The search program can also be improved in our future work, especially when developing a light flow controller with a large number of output ports and control electrodes. Firstly, the iteration configurations can be partially reserved with specific rules based on the target functions. For example, when CF already approaches a high value, a counter can be set so that the adjustment level-1 should be trigged less frequently in order to examine the local optima more closely. Secondly, each microheater can be applied with independent adjustment levels based on their contributions for different targets. For example, H2 and H3 may influence the light path to output Port2 more prominently than H1 and H4 because they are physically placed closer to the output port. In this case, the adjustment levels of H2 and H3 can be made finer to hit the sweet spot. The electrodes can be grouped based on their locations and contributions to the target. The comparison between the present and the previous values can be extended to a block of consecutive values, which can provide a balanced information for the next configuration.

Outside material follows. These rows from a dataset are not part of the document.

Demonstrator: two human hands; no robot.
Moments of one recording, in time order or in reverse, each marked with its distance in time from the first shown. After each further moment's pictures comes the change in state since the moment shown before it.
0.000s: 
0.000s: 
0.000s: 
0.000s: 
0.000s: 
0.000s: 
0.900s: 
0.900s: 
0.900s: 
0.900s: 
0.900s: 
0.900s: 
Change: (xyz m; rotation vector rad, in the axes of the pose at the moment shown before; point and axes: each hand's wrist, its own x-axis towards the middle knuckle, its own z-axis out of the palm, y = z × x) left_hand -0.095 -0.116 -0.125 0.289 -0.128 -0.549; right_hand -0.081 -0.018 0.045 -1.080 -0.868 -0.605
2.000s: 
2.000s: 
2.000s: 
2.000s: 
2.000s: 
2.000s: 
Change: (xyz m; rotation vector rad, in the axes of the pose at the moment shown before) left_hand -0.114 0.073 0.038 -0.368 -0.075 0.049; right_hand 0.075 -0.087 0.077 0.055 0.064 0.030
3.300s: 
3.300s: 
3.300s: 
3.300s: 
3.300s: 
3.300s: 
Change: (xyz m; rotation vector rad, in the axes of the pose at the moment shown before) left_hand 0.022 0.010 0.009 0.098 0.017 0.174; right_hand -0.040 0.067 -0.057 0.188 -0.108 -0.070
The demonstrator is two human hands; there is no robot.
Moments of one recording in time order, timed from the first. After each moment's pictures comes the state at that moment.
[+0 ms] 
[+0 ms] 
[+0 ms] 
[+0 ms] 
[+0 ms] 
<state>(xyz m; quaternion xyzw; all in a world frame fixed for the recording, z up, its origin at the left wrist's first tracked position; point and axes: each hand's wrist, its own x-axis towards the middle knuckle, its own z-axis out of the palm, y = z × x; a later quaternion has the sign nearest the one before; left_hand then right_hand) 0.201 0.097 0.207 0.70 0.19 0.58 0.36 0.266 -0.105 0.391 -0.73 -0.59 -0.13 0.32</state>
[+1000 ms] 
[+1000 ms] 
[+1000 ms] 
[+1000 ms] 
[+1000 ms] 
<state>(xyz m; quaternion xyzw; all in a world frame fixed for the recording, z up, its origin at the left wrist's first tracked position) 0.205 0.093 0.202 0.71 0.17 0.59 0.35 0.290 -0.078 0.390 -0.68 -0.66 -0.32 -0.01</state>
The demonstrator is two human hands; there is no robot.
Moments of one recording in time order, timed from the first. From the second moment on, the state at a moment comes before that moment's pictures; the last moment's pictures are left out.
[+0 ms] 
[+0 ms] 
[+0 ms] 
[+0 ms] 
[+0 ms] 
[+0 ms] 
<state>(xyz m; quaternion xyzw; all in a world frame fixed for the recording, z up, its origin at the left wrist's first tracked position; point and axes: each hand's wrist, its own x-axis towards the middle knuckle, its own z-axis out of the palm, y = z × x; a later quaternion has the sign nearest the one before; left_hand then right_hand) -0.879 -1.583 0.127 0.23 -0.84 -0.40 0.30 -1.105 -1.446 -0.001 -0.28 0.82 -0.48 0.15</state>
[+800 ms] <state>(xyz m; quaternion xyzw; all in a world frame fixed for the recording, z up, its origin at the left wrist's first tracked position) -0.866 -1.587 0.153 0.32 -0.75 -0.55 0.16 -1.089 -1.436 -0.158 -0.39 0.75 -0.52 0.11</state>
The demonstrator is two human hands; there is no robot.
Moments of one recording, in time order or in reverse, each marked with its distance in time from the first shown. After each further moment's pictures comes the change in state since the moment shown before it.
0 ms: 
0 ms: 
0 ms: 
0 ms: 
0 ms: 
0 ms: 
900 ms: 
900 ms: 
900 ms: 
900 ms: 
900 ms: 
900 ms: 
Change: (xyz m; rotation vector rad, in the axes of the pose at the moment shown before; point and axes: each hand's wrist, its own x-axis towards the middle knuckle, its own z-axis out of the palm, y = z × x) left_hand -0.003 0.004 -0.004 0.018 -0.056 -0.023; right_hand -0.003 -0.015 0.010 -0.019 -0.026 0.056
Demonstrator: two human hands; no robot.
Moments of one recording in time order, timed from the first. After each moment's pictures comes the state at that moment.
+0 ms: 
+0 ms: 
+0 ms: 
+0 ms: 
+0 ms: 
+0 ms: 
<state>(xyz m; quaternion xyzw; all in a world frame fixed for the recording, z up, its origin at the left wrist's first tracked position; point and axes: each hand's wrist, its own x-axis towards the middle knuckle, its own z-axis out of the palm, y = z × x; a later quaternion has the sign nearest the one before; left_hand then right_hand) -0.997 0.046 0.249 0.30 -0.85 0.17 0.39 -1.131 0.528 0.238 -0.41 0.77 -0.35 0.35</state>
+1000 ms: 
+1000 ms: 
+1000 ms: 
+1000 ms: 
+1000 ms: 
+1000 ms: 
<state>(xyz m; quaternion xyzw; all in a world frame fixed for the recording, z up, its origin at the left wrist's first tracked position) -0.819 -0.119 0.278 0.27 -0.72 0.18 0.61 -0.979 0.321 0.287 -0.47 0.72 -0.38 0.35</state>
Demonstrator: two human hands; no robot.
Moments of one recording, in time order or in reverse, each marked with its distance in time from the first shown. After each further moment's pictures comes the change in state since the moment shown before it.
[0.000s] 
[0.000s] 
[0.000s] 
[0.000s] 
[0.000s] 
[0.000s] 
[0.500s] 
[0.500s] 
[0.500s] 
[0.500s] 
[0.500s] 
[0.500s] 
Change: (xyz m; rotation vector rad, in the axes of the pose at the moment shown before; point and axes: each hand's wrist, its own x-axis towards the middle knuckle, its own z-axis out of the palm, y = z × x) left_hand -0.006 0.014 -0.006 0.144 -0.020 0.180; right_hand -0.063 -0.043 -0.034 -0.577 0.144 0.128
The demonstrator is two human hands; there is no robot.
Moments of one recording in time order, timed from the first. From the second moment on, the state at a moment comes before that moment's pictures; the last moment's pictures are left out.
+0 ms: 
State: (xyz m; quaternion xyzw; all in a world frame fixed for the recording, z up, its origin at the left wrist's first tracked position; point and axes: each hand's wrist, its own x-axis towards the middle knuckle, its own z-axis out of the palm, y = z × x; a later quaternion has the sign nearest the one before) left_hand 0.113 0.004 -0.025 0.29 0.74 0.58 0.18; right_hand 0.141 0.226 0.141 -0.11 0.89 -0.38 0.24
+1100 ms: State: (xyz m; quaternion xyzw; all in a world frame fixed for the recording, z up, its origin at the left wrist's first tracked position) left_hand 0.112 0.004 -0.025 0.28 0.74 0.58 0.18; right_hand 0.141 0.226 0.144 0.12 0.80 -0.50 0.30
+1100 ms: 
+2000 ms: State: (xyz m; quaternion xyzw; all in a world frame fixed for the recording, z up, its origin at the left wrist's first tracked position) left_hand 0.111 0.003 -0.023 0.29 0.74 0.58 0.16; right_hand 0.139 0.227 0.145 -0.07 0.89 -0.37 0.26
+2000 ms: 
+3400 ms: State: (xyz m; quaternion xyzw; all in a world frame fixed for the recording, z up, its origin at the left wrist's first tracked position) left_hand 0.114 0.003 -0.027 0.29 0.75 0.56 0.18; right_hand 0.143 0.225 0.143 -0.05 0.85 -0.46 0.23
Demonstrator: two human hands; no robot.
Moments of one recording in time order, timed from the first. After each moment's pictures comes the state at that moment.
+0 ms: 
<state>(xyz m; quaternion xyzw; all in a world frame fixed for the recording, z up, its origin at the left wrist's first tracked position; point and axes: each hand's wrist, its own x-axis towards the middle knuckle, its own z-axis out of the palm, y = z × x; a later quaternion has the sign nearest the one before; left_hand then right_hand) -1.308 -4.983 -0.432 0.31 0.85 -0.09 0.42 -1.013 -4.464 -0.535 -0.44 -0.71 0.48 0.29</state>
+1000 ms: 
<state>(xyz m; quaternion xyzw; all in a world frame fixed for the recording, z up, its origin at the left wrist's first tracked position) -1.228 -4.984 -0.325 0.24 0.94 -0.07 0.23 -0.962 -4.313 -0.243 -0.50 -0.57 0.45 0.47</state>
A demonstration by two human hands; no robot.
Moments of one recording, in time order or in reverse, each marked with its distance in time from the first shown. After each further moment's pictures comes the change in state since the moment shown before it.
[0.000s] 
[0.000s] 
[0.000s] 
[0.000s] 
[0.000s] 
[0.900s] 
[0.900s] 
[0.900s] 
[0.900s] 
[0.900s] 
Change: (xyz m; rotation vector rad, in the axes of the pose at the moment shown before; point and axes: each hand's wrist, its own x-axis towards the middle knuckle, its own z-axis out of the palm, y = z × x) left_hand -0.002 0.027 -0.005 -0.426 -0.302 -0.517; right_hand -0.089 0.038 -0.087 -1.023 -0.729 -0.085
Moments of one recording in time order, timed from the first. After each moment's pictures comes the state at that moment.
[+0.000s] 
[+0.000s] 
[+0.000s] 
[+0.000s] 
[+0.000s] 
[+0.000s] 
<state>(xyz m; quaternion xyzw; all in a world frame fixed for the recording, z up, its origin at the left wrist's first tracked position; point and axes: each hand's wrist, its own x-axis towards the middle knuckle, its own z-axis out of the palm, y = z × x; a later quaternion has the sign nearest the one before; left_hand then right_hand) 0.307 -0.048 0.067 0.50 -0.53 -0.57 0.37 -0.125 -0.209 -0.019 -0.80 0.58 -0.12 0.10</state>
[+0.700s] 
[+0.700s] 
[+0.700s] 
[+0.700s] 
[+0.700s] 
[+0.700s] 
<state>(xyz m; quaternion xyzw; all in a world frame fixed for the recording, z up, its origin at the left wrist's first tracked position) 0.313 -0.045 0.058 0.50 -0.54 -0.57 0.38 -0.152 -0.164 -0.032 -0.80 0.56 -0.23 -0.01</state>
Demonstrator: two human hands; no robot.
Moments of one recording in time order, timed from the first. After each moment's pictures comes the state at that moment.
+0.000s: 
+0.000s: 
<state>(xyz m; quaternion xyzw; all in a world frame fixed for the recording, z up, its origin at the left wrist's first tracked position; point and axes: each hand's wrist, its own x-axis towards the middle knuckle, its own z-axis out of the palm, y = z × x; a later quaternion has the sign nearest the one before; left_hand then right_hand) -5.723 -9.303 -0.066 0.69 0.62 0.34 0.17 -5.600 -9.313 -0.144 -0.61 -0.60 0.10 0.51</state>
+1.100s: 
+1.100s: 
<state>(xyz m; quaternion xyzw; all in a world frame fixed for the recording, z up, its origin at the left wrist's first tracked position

Furthermore, an “offline” program can be developed as the first-round “coarse” search to limit the range of input variations so as to speed up the “online” search process. An equivalent AI-based neural network can be introduced to represent the MMI as the black box to map the input and output. To do so, a large dataset must be collected, followed by subsequent modelling and training. This equivalent network can then be solved reversely to find the closest input under a given output. In the end, the “online” search program can narrow in on the suggested values and perform the “fine” search. While the online search program is generic, the offline approach must be repeated each time the MMI structure or the electrode layout is changed. Depending on the specific applications, one may choose online, offline, or hybrid approach.